This paper proposes a Bayesian group regularization method to jointly estimate the multiple graphical models. The method is based on the spike-and-slab lasso prior. The convergence rate and structure recovery guarantee are provided. Experimental results show the advantage of the proposed method. Overall, the work is solid and interesting. However, I have a few concerns and questions. (1) Why does the training of the model use an EM procedure? Why not optimize the objective at (2.4)? (2) The paper claims the proposed approach is Bayesian. Then why does the paper not compare with other Bayesian approaches to learn multiple CGMs, such as the work [8] and [12] cited in the paper? If there are no special reasons, I strongly recommend the authors to supplement the experiments.

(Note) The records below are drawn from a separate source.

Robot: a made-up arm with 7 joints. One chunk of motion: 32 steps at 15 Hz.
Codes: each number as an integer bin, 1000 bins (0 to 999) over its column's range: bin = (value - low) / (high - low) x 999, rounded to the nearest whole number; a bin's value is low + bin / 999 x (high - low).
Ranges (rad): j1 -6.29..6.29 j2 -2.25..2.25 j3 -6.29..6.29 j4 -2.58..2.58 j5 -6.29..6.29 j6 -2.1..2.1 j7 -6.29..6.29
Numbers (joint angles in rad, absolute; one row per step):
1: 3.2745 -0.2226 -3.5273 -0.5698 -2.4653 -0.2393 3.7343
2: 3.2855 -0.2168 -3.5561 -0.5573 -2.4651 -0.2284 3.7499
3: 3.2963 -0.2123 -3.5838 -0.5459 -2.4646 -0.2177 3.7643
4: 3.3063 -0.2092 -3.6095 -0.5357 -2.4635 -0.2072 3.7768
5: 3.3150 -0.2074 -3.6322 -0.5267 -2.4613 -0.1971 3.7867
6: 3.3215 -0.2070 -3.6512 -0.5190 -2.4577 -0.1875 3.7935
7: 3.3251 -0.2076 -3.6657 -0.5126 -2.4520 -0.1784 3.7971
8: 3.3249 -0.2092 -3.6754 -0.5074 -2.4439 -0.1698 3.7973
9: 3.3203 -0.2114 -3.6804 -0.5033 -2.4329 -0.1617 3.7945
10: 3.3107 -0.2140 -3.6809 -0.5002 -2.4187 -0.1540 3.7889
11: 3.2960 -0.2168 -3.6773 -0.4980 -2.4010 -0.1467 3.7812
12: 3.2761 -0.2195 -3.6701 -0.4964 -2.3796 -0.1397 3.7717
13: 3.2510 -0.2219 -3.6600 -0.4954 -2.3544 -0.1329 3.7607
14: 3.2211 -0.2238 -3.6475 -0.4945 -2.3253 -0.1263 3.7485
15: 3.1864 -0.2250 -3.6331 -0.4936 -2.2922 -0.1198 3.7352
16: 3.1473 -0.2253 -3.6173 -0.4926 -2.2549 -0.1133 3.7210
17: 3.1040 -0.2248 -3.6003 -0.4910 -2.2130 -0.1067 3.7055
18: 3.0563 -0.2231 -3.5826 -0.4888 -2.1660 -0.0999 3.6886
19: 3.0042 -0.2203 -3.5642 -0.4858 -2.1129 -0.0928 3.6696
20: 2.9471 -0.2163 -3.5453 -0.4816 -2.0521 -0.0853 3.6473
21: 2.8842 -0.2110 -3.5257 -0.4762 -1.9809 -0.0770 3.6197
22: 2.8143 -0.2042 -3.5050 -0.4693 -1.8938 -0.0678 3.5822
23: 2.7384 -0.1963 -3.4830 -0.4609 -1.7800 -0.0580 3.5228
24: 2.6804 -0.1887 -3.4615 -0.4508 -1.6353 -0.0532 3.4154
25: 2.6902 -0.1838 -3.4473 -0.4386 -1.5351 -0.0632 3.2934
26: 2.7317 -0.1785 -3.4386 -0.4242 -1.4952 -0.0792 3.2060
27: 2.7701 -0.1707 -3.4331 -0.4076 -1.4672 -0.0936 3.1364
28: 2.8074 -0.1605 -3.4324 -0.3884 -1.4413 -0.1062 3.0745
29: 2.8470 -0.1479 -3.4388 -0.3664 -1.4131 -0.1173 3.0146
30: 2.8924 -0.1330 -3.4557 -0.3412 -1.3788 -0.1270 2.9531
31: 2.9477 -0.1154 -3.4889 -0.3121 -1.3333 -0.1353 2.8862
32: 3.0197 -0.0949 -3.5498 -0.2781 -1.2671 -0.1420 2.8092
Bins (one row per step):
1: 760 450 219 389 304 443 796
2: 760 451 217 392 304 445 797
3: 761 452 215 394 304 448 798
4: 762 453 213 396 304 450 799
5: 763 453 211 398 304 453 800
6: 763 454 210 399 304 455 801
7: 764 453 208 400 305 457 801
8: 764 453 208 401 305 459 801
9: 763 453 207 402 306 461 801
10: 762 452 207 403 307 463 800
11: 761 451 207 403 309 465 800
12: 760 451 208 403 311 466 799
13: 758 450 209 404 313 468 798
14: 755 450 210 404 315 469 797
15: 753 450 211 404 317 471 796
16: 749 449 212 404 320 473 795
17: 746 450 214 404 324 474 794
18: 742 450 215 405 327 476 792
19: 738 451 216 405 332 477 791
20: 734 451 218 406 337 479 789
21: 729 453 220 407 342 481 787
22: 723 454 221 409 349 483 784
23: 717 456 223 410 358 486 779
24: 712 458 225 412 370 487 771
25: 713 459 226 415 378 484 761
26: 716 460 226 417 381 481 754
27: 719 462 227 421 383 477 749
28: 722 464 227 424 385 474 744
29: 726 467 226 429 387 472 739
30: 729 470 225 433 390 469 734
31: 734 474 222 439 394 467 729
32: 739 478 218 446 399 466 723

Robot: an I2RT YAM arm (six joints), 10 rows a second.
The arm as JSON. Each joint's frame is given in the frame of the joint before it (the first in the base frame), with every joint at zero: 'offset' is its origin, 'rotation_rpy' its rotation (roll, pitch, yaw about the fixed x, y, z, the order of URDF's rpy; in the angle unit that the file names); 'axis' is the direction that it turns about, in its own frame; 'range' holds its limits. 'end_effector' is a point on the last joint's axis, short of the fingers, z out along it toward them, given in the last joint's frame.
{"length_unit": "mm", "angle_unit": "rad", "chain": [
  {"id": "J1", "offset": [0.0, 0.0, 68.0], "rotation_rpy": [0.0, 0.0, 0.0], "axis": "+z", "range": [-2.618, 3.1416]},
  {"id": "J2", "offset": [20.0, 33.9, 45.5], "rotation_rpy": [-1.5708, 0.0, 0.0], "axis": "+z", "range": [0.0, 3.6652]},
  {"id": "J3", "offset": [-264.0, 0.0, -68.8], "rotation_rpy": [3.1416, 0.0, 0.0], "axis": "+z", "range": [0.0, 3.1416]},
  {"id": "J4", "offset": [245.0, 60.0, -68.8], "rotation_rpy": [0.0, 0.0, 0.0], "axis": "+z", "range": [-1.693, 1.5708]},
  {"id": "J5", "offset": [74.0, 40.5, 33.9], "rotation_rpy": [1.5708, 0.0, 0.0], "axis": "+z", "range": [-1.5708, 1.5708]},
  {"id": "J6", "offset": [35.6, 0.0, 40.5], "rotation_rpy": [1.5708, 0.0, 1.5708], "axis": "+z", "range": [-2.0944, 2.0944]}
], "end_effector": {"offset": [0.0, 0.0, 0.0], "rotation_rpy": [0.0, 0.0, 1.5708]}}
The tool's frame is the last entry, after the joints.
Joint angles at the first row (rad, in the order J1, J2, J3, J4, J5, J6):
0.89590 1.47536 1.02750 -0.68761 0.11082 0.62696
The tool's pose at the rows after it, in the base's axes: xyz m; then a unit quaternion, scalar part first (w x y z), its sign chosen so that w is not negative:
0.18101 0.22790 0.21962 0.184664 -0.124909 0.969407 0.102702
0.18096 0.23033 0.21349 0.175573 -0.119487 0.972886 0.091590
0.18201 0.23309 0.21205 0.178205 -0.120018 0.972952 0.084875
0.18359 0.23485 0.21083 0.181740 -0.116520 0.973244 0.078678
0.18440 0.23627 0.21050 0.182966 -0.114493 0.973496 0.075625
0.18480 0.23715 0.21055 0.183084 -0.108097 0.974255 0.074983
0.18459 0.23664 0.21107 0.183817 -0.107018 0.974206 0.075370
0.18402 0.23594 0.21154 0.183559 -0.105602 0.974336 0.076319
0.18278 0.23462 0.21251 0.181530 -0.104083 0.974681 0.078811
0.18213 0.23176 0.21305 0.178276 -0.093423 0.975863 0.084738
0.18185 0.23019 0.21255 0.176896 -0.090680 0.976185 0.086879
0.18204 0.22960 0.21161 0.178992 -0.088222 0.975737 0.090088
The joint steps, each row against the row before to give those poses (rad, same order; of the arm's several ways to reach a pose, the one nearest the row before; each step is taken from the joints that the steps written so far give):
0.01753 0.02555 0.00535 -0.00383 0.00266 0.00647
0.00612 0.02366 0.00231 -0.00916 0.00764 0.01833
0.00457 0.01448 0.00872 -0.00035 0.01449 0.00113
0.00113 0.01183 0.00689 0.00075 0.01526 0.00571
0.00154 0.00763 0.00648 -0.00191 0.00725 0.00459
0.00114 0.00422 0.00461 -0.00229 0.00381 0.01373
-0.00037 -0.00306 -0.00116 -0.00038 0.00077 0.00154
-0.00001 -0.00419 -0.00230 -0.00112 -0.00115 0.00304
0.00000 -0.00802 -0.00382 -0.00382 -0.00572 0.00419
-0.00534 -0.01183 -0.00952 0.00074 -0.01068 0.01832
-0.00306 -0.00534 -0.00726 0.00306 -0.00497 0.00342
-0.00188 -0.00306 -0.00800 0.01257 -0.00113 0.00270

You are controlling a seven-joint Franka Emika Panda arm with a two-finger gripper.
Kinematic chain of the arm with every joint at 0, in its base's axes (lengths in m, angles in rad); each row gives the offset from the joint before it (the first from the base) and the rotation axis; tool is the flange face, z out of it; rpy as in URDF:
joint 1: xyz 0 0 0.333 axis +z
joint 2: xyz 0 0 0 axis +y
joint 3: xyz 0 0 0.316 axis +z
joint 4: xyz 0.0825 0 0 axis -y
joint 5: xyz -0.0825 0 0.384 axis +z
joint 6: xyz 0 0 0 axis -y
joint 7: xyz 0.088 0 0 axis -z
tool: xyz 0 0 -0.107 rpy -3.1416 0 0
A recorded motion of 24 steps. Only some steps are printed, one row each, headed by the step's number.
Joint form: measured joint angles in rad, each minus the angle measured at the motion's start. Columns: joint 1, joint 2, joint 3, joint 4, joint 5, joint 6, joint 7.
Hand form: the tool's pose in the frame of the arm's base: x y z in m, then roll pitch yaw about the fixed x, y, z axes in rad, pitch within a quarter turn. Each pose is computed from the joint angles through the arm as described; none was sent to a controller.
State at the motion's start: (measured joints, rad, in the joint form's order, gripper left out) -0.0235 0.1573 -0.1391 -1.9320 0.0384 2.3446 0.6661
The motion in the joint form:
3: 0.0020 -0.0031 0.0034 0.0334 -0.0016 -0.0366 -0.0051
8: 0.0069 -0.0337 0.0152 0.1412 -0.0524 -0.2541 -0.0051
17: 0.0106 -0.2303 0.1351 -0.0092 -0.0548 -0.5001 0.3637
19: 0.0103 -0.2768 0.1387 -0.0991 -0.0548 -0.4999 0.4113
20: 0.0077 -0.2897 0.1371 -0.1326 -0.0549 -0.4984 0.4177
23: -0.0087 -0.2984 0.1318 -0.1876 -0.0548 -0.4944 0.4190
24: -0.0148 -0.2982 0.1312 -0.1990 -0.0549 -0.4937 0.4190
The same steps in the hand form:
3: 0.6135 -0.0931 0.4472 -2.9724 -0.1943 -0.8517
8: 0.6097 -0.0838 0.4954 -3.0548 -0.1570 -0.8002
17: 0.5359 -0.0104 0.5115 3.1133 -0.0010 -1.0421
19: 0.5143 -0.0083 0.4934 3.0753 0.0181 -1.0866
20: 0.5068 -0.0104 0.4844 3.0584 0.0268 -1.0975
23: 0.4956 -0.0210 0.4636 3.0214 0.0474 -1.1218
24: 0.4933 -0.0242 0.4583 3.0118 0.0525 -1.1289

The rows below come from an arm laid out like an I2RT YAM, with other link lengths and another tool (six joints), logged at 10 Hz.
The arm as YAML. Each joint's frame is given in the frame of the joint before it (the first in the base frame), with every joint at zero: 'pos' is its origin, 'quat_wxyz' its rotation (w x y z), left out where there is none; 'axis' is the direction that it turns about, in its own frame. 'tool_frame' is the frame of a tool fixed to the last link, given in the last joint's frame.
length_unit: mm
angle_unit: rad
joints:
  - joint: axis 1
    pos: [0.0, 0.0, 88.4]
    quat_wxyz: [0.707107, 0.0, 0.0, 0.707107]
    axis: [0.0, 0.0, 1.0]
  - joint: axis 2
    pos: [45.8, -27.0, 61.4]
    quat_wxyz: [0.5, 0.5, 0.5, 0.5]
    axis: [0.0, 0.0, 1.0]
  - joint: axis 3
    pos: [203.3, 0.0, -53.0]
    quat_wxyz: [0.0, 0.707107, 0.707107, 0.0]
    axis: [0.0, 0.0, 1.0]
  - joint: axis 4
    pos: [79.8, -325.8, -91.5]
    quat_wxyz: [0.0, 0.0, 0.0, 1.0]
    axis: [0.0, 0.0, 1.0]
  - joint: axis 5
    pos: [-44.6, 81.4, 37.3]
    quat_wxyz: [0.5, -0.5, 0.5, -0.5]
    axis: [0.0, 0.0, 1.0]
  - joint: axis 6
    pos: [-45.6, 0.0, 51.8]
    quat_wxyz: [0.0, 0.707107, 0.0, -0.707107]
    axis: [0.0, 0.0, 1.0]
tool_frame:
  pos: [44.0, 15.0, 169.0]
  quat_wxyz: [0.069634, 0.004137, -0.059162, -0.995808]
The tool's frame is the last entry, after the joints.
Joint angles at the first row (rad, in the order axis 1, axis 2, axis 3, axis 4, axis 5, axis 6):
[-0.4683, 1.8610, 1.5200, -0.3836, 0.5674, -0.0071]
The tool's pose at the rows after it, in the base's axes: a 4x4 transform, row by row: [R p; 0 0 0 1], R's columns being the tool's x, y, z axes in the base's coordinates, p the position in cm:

I updated my score to 6 since the author's provided some nice explanations in their author response including timing estimates and Bayesian characterization. ----- Original review ----- Originality: Overall the paper seems weak in originality given the amount of previous work on similar problems. The Bayesian viewpoint is somewhat interesting but the paper suggests using a MAP estimate anyways, which is equivalent to a penalized likelihood optimization. Quality: The theoretical results seem reasonable but not particularly surprising given the amount of work on sparse estimation including multiple precision matrices. The empirical results are slightly more promising but given that only one real dataset is used, I'm concerned that this won't generalize to other datasets. Maybe other datasets from [5, 11, 12, 15] could be used? Clarity: Overall, it would be beneficial if the paper included more insights and intuitions about the theorems. Why are the theoretical results particularly surprising or interesting? Additionally, the theorems seem to require many definitions and conditions, which makes it difficult to separate out what's new. Could these be simplified or reorganized for better clarity? Significance: Overall, the paper seems relatively incremental since many others have explored the general problem of learning multiple graphical models together including some theoretical results. The theoretical results are slightly stronger than previous papers but I'm not sure this work would impact ML practitioners or inspire new theoretical work. Other note: What is the computational complexity of this method compared to others? This is always an important thing to know in these situations.